Abolish high school?

Recently, author Rebecca Solnit (Men Explain Things To Me) proposed in a Harper’s article that high school be abolished. Solnit herself went through junior high school, took a general equivalency diploma (GED) at 15, and then went to college, skipping high school. She wrote:

“What was it, I sometimes wonder, that I was supposed to have learned in the years of high school that I avoided? High school is often considered a definitive American experience, in two senses: an experience that nearly everyone shares, and one that can define who you are, for better or worse, for the rest of your life. I’m grateful I escaped the particular definition that high school would have imposed on me, and I wish everyone else who suffered could have escaped it, too.

“For a long time, I’ve thought that high school should be abolished. I don’t mean that people in their teens should not be educated at public expense. The question is what they are educated in. An abolitionist proposal should begin by acknowledging all the excellent schools and teachers and educations out there; the people who have a pleasant, useful time in high school; and the changes being wrought in the nature of secondary education today. It should also recognize the tremendous variety of schools, including charter and magnet schools in the public system and the private schools—religious, single-sex, military and prep—that about 10 percent of American students attend, in which the values and pedagogical systems may be radically different.

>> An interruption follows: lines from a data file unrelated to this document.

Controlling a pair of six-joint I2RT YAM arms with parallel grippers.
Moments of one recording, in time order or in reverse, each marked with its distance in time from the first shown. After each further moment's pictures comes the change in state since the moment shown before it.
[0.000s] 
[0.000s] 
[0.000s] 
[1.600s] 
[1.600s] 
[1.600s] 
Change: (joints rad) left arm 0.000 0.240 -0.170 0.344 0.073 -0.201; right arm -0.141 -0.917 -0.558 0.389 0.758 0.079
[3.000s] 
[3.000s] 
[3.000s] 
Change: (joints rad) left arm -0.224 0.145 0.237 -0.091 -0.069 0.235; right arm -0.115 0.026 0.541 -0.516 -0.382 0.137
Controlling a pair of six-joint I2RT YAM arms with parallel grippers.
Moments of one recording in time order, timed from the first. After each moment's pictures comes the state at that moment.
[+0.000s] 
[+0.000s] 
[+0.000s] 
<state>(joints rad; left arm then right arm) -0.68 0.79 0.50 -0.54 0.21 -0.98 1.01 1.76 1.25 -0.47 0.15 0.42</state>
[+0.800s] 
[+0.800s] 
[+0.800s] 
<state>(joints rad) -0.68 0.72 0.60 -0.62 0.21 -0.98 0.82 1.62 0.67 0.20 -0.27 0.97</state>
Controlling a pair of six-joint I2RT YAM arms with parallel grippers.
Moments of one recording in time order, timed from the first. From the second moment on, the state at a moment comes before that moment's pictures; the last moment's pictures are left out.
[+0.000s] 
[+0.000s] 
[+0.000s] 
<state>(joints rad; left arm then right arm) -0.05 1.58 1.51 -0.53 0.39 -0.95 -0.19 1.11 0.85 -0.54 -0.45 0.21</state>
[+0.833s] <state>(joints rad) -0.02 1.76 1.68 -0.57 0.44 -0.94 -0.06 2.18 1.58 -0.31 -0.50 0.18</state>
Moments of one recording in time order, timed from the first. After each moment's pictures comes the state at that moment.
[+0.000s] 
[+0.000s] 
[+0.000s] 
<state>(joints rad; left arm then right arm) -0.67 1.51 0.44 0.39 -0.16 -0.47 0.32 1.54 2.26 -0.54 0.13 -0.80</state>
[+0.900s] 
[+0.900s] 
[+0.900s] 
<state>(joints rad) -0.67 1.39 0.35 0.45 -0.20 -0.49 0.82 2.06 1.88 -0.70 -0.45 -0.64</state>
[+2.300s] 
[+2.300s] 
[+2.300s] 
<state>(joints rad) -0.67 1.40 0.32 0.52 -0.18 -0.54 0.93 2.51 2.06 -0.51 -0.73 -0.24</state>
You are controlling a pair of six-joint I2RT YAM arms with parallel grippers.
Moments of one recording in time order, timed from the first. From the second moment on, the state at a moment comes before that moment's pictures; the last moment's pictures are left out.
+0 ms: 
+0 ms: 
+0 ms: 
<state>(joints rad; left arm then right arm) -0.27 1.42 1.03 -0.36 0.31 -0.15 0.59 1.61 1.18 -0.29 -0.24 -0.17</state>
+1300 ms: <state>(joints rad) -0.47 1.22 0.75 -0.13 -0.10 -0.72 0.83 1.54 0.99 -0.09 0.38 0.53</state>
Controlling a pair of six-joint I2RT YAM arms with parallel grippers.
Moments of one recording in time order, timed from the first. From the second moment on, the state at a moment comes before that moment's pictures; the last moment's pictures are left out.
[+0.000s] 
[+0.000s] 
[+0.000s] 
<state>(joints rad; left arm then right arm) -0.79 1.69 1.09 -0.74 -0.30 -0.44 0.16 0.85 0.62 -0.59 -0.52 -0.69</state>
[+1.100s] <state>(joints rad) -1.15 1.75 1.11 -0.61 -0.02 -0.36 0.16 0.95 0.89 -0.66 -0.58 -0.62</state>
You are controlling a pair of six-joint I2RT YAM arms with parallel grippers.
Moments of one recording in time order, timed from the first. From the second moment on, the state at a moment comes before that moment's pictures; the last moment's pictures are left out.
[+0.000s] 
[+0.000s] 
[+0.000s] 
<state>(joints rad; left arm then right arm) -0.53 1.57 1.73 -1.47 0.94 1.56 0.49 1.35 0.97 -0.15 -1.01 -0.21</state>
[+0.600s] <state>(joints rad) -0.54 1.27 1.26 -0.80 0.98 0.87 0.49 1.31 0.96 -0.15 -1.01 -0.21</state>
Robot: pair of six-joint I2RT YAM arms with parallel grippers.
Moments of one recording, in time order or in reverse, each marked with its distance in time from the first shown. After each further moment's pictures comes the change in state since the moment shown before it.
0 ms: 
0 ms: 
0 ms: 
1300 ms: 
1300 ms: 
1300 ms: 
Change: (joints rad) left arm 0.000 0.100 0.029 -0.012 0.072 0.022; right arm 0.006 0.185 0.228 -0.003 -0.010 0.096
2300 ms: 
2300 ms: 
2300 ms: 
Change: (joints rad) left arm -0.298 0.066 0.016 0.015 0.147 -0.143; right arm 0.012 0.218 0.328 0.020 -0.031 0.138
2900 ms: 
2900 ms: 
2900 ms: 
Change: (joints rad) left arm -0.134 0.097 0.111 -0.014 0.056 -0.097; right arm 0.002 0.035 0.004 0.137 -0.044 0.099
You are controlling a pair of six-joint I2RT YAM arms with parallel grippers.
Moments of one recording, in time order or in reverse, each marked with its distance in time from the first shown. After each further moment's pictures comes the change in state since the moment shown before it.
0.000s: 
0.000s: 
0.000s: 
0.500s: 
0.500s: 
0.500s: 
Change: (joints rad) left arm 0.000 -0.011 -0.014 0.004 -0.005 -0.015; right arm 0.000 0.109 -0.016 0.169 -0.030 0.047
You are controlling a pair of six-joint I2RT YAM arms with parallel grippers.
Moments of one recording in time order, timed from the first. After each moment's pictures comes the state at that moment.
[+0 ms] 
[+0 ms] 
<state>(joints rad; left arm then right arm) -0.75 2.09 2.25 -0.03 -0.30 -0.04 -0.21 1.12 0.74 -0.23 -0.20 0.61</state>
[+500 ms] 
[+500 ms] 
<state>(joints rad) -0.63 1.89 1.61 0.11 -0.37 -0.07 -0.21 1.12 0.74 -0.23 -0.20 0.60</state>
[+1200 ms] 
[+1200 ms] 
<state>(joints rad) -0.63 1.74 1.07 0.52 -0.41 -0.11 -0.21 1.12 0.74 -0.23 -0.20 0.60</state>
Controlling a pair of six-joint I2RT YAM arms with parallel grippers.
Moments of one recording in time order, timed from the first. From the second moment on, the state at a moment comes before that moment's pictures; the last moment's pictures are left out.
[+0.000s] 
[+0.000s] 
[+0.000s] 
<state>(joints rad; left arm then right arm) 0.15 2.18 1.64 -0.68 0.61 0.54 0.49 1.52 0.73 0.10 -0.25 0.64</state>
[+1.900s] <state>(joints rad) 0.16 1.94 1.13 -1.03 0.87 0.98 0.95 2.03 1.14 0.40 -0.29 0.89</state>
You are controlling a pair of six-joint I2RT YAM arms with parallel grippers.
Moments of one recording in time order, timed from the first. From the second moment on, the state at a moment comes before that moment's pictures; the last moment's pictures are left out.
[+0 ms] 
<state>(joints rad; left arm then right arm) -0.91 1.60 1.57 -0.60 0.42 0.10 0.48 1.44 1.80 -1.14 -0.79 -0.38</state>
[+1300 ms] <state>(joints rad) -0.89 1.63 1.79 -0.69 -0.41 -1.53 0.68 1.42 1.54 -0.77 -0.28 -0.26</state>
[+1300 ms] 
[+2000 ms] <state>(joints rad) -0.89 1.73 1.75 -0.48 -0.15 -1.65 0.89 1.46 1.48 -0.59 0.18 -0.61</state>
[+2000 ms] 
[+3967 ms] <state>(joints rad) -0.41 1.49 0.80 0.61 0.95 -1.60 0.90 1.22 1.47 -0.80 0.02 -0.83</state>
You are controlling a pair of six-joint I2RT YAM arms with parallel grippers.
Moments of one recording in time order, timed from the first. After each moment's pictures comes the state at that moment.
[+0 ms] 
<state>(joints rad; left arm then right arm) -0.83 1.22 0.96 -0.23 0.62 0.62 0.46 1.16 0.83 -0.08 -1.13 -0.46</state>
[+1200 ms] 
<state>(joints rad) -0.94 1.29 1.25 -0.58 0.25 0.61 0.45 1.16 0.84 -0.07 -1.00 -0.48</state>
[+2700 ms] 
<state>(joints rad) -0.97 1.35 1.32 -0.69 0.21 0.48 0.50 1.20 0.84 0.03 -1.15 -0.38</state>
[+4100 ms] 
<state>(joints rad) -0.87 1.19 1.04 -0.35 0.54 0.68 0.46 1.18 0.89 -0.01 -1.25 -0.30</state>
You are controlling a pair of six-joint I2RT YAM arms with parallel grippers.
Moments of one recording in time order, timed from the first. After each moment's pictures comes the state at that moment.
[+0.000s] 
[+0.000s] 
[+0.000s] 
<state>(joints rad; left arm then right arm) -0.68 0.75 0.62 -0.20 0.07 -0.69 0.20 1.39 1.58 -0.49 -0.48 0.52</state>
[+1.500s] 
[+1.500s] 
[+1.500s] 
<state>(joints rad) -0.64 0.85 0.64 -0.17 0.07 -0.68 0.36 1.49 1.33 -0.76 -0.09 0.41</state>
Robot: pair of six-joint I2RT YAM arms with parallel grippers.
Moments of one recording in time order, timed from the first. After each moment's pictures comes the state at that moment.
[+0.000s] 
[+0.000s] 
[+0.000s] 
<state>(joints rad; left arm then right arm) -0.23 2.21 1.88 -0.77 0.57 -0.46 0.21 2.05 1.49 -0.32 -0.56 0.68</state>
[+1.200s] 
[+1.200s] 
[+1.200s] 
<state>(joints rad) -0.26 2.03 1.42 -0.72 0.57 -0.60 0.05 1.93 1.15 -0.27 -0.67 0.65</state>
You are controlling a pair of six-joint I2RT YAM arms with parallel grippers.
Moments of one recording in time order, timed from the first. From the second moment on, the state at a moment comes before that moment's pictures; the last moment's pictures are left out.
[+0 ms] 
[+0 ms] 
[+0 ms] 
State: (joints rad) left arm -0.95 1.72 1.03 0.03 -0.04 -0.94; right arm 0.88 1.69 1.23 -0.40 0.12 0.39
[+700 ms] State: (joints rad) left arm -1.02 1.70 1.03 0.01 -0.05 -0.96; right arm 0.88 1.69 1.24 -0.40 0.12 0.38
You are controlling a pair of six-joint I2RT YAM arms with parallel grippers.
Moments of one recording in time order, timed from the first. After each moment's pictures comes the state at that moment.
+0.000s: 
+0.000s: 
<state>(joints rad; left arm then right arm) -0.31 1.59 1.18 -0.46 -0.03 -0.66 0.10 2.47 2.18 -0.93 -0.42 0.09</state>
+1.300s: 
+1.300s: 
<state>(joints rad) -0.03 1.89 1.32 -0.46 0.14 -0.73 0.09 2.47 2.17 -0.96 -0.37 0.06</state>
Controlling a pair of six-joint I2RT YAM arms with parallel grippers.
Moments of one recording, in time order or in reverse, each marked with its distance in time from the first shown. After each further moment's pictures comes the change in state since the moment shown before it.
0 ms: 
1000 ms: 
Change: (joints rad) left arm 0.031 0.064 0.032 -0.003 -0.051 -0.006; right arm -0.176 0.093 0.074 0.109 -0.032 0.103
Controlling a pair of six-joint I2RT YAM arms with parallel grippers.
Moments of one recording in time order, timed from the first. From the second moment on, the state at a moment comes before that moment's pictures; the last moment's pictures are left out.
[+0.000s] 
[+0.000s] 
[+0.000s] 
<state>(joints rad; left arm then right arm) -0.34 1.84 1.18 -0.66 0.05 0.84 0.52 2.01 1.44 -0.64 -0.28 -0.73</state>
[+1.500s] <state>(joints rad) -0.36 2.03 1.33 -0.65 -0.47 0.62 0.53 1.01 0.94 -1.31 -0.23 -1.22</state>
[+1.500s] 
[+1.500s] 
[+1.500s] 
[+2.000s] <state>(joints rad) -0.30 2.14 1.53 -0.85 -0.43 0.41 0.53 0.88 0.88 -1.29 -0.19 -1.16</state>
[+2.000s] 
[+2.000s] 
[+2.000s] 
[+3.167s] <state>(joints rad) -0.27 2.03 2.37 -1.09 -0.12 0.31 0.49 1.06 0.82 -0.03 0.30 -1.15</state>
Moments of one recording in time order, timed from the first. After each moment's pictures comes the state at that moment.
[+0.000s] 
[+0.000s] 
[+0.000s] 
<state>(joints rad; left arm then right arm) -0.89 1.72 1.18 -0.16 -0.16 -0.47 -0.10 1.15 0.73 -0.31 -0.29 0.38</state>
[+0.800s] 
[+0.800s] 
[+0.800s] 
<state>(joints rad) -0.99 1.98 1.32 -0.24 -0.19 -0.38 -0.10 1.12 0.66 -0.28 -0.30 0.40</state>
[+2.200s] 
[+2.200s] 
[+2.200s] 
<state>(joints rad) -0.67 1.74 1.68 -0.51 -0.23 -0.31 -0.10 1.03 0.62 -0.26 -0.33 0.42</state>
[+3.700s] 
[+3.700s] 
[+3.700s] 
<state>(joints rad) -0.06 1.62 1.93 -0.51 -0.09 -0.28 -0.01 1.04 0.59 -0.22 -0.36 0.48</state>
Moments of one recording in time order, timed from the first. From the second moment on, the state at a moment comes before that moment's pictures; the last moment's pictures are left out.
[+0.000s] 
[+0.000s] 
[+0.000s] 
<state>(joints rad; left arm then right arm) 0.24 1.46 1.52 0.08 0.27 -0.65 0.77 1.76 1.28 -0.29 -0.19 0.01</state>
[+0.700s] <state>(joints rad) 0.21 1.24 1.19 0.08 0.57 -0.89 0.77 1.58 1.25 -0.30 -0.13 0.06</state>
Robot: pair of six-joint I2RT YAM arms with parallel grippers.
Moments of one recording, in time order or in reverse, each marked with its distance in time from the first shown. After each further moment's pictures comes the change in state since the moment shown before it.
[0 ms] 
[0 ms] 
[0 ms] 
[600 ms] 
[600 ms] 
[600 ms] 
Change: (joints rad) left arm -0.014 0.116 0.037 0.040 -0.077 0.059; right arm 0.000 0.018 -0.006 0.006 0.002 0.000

But despite the caveats and anomalies, the good schools and the students who thrive (or at least survive), high school is hell for too many Americans. If this is so, I wonder why people should be automatically consigned to it.”

Washoe School Superintendent Traci Davis responded, “I think that high schools are an opportunity to really learn more [of] the social aspects of it. I loved my high school years. I have a brother who probably did not love his high school years. The question probably isn’t if high school should be abolished. The question is, does it meet the needs of the learner or are there alternative high schools? And I believe that every child does not fit in a box, and so every child might not be successful in a comprehensive high school. … And that’s why we provide a variety of options for kids.”

She pointed to Washoe High School, now called Innovations, and RISE Academy for Adult Achievement.

Another local source said, “I know we have students at Truckee Meadows High School who are taking high school diplomas and associate degrees at more or less the same times.”